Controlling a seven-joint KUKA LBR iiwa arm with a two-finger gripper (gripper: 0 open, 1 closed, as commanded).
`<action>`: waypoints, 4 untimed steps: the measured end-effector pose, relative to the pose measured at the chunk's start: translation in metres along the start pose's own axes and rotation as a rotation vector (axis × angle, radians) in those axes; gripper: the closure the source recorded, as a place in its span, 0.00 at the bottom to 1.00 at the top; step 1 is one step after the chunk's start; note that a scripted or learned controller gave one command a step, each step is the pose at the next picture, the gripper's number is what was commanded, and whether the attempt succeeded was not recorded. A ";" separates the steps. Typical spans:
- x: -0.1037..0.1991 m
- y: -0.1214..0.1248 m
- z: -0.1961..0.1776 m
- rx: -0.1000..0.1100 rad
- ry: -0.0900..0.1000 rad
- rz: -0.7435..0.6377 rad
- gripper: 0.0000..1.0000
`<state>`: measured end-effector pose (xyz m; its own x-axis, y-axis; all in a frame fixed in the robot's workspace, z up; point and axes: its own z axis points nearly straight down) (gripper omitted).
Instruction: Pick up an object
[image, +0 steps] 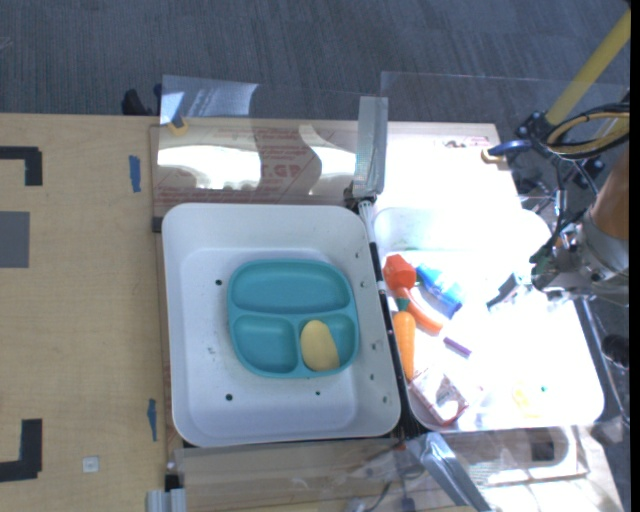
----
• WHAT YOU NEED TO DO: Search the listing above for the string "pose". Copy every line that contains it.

• SOLUTION:
`<action>`: waypoints, 4 untimed steps: the measured end-effector pose, relative to the pose measured at the chunk's start: translation in metres along the start pose's own axes and rotation as a rotation vector (axis × angle, radians) in those axes; gripper: the closure the source recorded, as a place in its span, 0.00 at the bottom to 1.00 at the top; step 1 is one step after the chunk's start; note that a scripted or learned controller gave one command a step, each step is the pose at the next picture, the gripper's number is what was commanded, and whether the attempt succeeded was not recorded. A ";" separates the steps. Typical spans:
`<state>`: measured end-effector pose (xyz m; its own x-axis, y-axis; all in a frame fixed in the robot's workspace, z up; point and axes: its own z axis points nearly straight down) (gripper omitted).

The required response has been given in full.